• **THE TASK**:
For each line below, return an exact copy.

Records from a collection
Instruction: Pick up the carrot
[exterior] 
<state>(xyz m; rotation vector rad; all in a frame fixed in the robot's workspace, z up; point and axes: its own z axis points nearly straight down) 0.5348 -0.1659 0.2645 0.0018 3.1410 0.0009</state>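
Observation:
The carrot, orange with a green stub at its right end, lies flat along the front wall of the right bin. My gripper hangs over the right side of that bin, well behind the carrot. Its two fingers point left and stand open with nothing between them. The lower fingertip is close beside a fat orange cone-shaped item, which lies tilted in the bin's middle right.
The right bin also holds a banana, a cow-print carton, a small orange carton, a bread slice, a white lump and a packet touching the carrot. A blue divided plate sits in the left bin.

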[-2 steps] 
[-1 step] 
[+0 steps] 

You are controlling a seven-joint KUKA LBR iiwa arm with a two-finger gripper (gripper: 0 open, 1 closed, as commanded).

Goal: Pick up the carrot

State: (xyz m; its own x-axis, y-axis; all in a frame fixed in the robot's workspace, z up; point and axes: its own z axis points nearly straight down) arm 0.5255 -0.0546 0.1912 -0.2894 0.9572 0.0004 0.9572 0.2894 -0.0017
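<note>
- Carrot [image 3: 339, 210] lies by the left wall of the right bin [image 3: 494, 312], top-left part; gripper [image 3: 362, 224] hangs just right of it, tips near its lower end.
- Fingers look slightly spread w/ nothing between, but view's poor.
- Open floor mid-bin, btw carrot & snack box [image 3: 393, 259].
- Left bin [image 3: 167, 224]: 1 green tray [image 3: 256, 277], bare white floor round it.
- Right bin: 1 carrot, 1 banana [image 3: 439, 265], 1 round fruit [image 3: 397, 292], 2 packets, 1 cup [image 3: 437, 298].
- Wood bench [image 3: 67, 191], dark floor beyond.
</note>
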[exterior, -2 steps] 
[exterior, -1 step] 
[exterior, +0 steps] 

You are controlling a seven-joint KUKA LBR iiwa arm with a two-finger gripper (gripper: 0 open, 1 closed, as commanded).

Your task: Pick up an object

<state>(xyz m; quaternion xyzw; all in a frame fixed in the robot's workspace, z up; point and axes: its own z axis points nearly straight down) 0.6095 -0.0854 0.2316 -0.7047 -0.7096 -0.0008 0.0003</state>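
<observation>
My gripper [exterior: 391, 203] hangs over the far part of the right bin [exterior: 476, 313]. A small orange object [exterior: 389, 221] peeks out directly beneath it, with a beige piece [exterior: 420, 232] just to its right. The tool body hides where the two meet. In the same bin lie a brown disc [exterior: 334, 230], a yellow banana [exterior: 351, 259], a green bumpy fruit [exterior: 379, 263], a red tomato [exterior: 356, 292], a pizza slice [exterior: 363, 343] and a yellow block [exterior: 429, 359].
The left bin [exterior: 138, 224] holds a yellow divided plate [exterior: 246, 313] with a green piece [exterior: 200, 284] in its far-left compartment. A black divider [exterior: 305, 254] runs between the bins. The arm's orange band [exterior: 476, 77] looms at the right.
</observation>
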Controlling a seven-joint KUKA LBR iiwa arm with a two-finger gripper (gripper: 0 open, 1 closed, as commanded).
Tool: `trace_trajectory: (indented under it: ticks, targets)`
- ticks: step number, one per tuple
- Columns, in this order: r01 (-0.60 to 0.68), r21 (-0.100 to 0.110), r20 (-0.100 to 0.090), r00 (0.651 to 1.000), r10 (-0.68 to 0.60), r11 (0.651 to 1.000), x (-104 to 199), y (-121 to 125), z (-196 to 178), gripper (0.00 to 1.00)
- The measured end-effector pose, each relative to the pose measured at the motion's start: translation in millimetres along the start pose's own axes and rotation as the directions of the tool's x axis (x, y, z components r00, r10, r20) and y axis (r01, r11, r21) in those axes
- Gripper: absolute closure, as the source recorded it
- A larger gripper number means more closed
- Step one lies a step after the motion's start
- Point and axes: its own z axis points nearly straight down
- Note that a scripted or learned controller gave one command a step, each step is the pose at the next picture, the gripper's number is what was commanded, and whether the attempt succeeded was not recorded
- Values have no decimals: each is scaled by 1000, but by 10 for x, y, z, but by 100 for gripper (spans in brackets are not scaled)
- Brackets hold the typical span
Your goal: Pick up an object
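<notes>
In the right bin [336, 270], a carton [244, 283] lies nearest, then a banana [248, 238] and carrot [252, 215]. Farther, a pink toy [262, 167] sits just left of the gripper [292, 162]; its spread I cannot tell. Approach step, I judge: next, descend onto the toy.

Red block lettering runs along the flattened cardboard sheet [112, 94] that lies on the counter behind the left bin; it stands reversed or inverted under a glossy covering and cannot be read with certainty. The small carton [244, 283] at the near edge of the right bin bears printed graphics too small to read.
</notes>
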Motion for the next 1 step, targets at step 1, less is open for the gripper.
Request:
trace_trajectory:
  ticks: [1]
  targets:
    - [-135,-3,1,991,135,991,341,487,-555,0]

• **EXPECTED ANSWER**:
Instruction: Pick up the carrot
[exterior] 
<state>(xyz m; rotation vector rad; all in a frame fixed in the robot's workspace, z up; point and axes: its own z axis points nearly straight down) 0.5348 -0.1659 0.2645 0.0018 3.1410 0.0009</state>
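Observation:
The carrot, orange with a green stub at its right end, lies flat along the front wall of the right bin. My gripper hangs over the right side of that bin, well behind the carrot. Its two fingers point left and stand open with nothing between them. The lower fingertip is close beside a fat orange cone-shaped item, which lies tilted in the bin's middle right.
The right bin also holds a banana, a cow-print carton, a small orange carton, a bread slice, a white lump and a packet touching the carrot. A blue divided plate sits in the left bin.
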
[-2 steps] 
[-1 step] 
[+0 steps] 

You are controlling a seven-joint KUKA LBR iiwa arm with a two-finger gripper (gripper: 0 open, 1 closed, as commanded).

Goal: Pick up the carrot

State: (xyz m; its own x-axis, y-axis; all in a frame fixed in the robot's workspace, z up; point and axes: its own z axis points nearly straight down) arm 0.5255 -0.0546 0.1912 -0.2894 0.9572 0.0004 0.9572 0.2894 -0.0017
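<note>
- Carrot [image 3: 339, 210] lies by the left wall of the right bin [image 3: 494, 312], top-left part; gripper [image 3: 362, 224] hangs just right of it, tips near its lower end.
- Fingers look slightly spread w/ nothing between, but view's poor.
- Open floor mid-bin, btw carrot & snack box [image 3: 393, 259].
- Left bin [image 3: 167, 224]: 1 green tray [image 3: 256, 277], bare white floor round it.
- Right bin: 1 carrot, 1 banana [image 3: 439, 265], 1 round fruit [image 3: 397, 292], 2 packets, 1 cup [image 3: 437, 298].
- Wood bench [image 3: 67, 191], dark floor beyond.
</note>
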[exterior, -2 steps] 
[exterior, -1 step] 
[exterior, +0 steps] 

You are controlling a seven-joint KUKA LBR iiwa arm with a two-finger gripper (gripper: 0 open, 1 closed, as commanded).

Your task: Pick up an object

<state>(xyz m; quaternion xyzw; all in a frame fixed in the robot's workspace, z up; point and axes: its own z axis points nearly straight down) 0.6095 -0.0854 0.2316 -0.7047 -0.7096 -0.0008 0.0003</state>
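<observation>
My gripper [exterior: 391, 203] hangs over the far part of the right bin [exterior: 476, 313]. A small orange object [exterior: 389, 221] peeks out directly beneath it, with a beige piece [exterior: 420, 232] just to its right. The tool body hides where the two meet. In the same bin lie a brown disc [exterior: 334, 230], a yellow banana [exterior: 351, 259], a green bumpy fruit [exterior: 379, 263], a red tomato [exterior: 356, 292], a pizza slice [exterior: 363, 343] and a yellow block [exterior: 429, 359].
The left bin [exterior: 138, 224] holds a yellow divided plate [exterior: 246, 313] with a green piece [exterior: 200, 284] in its far-left compartment. A black divider [exterior: 305, 254] runs between the bins. The arm's orange band [exterior: 476, 77] looms at the right.
</observation>
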Controlling a seven-joint KUKA LBR iiwa arm with a two-finger gripper (gripper: 0 open, 1 closed, as commanded).
Tool: `trace_trajectory: (indented under it: ticks, targets)`
- ticks: step number, one per tuple
- Columns, in this order: r01 (-0.60 to 0.68), r21 (-0.100 to 0.110), r20 (-0.100 to 0.090), r00 (0.651 to 1.000), r10 (-0.68 to 0.60), r11 (0.651 to 1.000), x (-104 to 199), y (-121 to 125), z (-196 to 178), gripper (0.00 to 1.00)
- The measured end-effector pose, each relative to the pose measured at the motion's start: translation in millimetres along the start pose's own axes and rotation as the directions of the tool's x axis (x, y, z components r00, r10, r20) and y axis (r01, r11, r21) in those axes
- Gripper: absolute closure, as the source recorded it
- A larger gripper number means more closed
- Step one lies a step after the motion's start
- Point and axes: its own z axis points nearly straight down
- Note that a scripted or learned controller gave one command a step, each step is the pose at the next picture, the gripper's number is what was commanded, and whether the attempt succeeded was not recorded
- Values have no decimals: each is scaled by 1000, but by 10 for x, y, z, but by 100 for gripper (spans in brackets are not scaled)
- Brackets hold the typical span
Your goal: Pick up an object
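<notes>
In the right bin [336, 270], a carton [244, 283] lies nearest, then a banana [248, 238] and carrot [252, 215]. Farther, a pink toy [262, 167] sits just left of the gripper [292, 162]; its spread I cannot tell. Approach step, I judge: next, descend onto the toy.

Red block lettering runs along the flattened cardboard sheet [112, 94] that lies on the counter behind the left bin; it stands reversed or inverted under a glossy covering and cannot be read with certainty. The small carton [244, 283] at the near edge of the right bin bears printed graphics too small to read.
</notes>
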Motion for the next 1 step, targets at step 1, less is open for the gripper.
Request:
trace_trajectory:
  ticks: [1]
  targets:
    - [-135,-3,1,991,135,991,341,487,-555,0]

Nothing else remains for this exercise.